« C’est l’ombre de la mort qui donne relief à la vie. »
Ingmar Bergman

« L’étrangeté est le continent nécessaire à toute beauté. »
Charles Baudelaire

« La mort et la beauté sont deux choses profondes qui contiennent tant d’ombre et d’azur qu’on dirait deux sœurs également terribles et fécondes ayant la même énigme et le même secret. »
Victor Hugo

Réanimation

Nous sommes entourés d’objets plus ou moins utiles et fonctionnels mais aussi de choses mortes mises au rebut qui encombrent greniers, caves, arrière-boutiques et qui, au meilleur des cas, finissent aux puces, brocantes et autres autres vide-greniers.
Laure André ne se satisfait pas de ce statut des objets relégués et prend comme l’écrit Francis Ponge Le parti pris des choses. Elle promène un « œil qui écoute » partout où ils peuvent provoquer fascination et sidération ; c’est d’abord une découvreuse de choses qu’elle inventorie et accumule, une découvreuse qui ne cherche pas mais trouve pour ensuite les réinventer par l’imagination, en un mot, les réanimer.
Anima en latin, c’est le souffle, l’âme, la vie. C’est donc un acte créateur authentique auquel se livre l’artiste en donnant aux objets une seconde chance ; elle ôte la taie qui les empêche et nettoie la banalité, l’usage obsolète, la fonctionnalité désuète qui les maintenaient dans la gangue de l’anonymat.

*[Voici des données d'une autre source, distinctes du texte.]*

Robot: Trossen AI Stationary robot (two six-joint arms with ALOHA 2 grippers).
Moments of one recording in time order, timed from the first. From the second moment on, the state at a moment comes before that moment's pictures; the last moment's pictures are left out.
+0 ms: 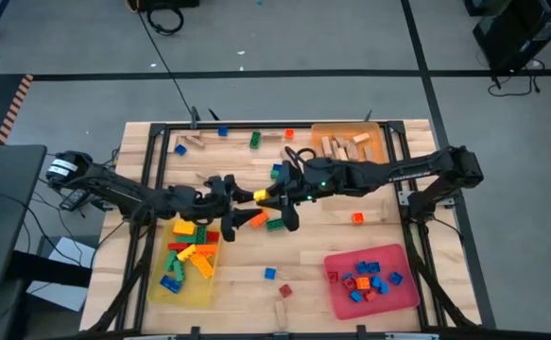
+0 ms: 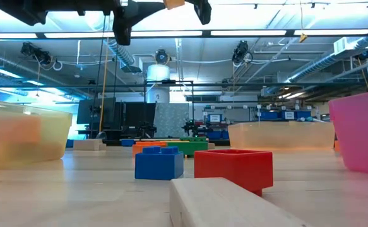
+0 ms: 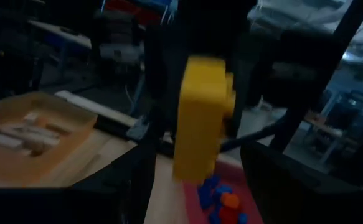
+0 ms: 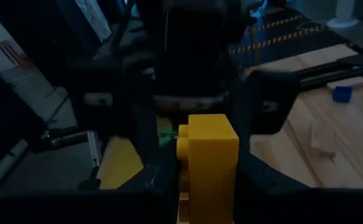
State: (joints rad) left arm -0.23 1.24 0.57 0.78 -0.32 -0.37; right arm 0.06 1.58 1.30 -0.02 -0.04 0.31
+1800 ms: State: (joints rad) left arm -0.20 1.10 0.67 0.23 -0.41 -0.54; right arm 0.00 1.55 1.30 -0.24 -0.08 0.37
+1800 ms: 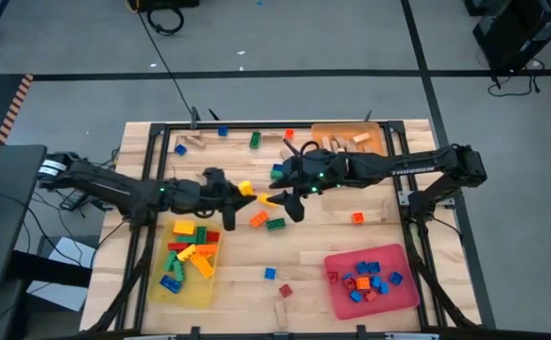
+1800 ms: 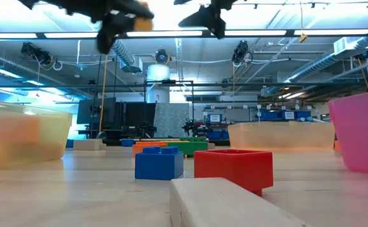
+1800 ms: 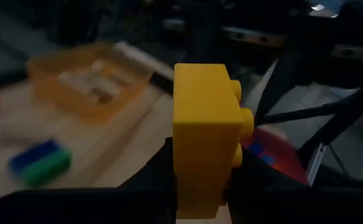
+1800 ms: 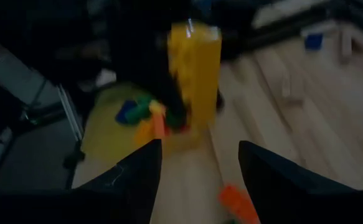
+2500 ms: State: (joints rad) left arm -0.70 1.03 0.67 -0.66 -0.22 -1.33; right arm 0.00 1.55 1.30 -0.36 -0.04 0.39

La première phase qui permet à l’artiste d’insuffler une nouvelle configuration au réel c’est l’investigation. Selon Pascal Quignard dans Sur le jadis : « L’investigation est le sens du passé. Le mot latin investigtio, contient le mot vestigium. Le vestige définit le signe qui témoigne de la présence passée d’un objet dorénavant disparu. Les traces, par définition, ne sont donc jamais visibles que si elles sont cherchées comme des marques de ce qui n’est plus là. » Les objets de Laure André parlent du perdu, de l’absence, de l’irretrouvable et leur visible concret ne s’interprète qu’en référence à l’invisible et en ce sens on peut les recevoir comme des vanités du temps présent, des allégories à la beauté étrange et fascinante.

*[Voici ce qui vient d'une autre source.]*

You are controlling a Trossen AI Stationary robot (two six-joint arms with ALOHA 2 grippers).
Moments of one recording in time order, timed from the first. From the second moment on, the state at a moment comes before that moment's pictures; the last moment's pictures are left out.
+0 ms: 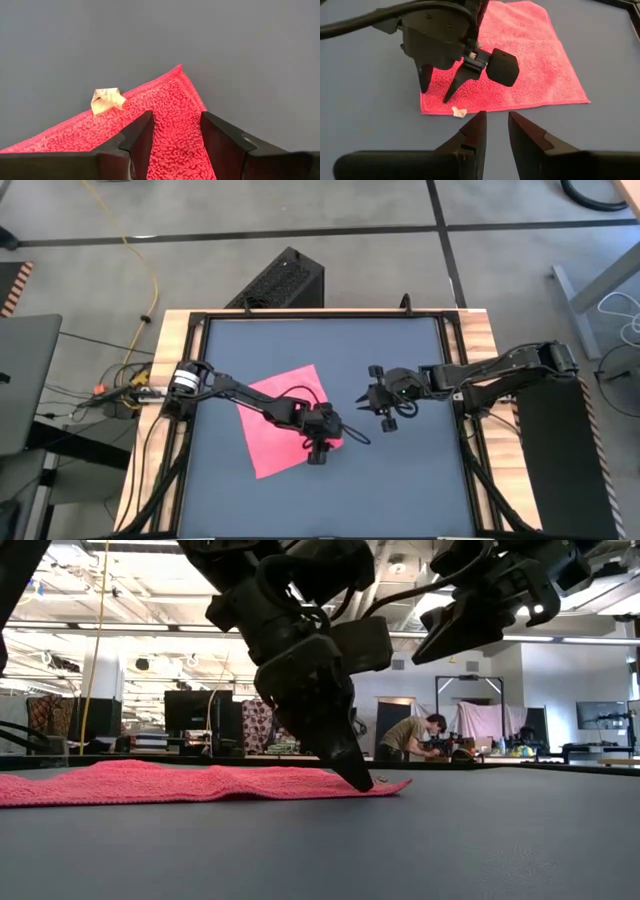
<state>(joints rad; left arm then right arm) -0.16 2.05 1.26 -0.12 0.03 -0.08 0.07 1.19 0.69 -0.11 0.01 -0.21</state>
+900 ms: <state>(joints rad) -0.36 1.85 1.25 -0.44 -0.09 -0.18 -0.05 1.31 0.70 0.07 -0.03 -0.41</state>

Mais l’exercice de la mélancolie n’est pas l’objectif de l’artiste qui se complairait dans une contemplation vaine et une méditation frigide sur le temps qui passe. L’attention qu’elle porte aux reliques reconfigurées dans de nouvelles complexions s’inscrit dans une démarche « sacrée » puisque ses créations sont indiscutablement votives.

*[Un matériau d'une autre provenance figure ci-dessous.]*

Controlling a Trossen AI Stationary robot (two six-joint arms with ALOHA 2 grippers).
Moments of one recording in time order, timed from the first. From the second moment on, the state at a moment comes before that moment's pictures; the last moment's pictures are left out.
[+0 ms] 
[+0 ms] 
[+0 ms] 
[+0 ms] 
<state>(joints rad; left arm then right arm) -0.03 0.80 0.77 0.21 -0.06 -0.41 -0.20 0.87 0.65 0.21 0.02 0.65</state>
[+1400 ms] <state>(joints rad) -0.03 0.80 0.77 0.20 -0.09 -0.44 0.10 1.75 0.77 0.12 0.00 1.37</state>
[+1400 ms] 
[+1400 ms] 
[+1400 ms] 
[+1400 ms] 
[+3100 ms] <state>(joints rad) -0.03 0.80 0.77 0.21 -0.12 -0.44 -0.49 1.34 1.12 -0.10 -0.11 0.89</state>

Bien au contraire, la deuxième phase du processus artistique de Laure André consiste en une réactivation des objets collectés pour leur étrangeté et parfois leur vénéneuse beauté. Et cette réactivation se fait de manière dynamique en trois mouvements : associer, confronter, réinventer. Pour sortir des routines et des conformismes qui conduisent aux sécurisants académismes, l’artiste met en pratique l’injonction rebelle de Lautréamont : « Beau comme la rencontre fortuite d’une machine à coudre et d’un parapluie sur une table de dissection. » Ainsi les objets prélevés à leur milieu sortis de leur contextes fonctionnels, religieux, médicaux et réinjectés comme dans un accélérateur de particules sortent de leur théâtre primitif pour produire un tableau vivant, une nouvelle liturgie qui serait comme la figuration immobile et fardée sous laquelle nous voyons les morts.
Nous sommes donc invités à pénétrer un univers autonome dont l’absolue nouveauté se caractérise par un style. C’est une démarche labyrinthique au fil d’Ariane ténu dont l’ectropion sera le parangon : C’est le renversement du regard qui permet d’accéder à une nouvelle connaissance, à une jouissance singulière. Victor Hugo n’écrivait-il pas : « C’est au-dedans de soi qu’il faut regarder le dehors. » Le style de Laure André se caractérise par une exigence qui frise le scrupule : le perfectionnisme dans la réalisation épuise le sujet et la préciosité des termes et des formes font des œuvres des productions baroques où de nouveaux spasmes sont lisibles. La poésie naît du choc de la conflagration, de l’improbable magnifié.
La revanche des objets oubliés auxquels l’artiste arrache des bribes, des lambeaux de vie réinventés consiste en une seconde existence grâce à l’inspiration – encore le souffle – qui permet une forme de rébellion salvatrice. Ces reliques du temps passé, réactivées forment des objets votifs qui permettent aux regardeurs d’y injecter leurs propres fictions.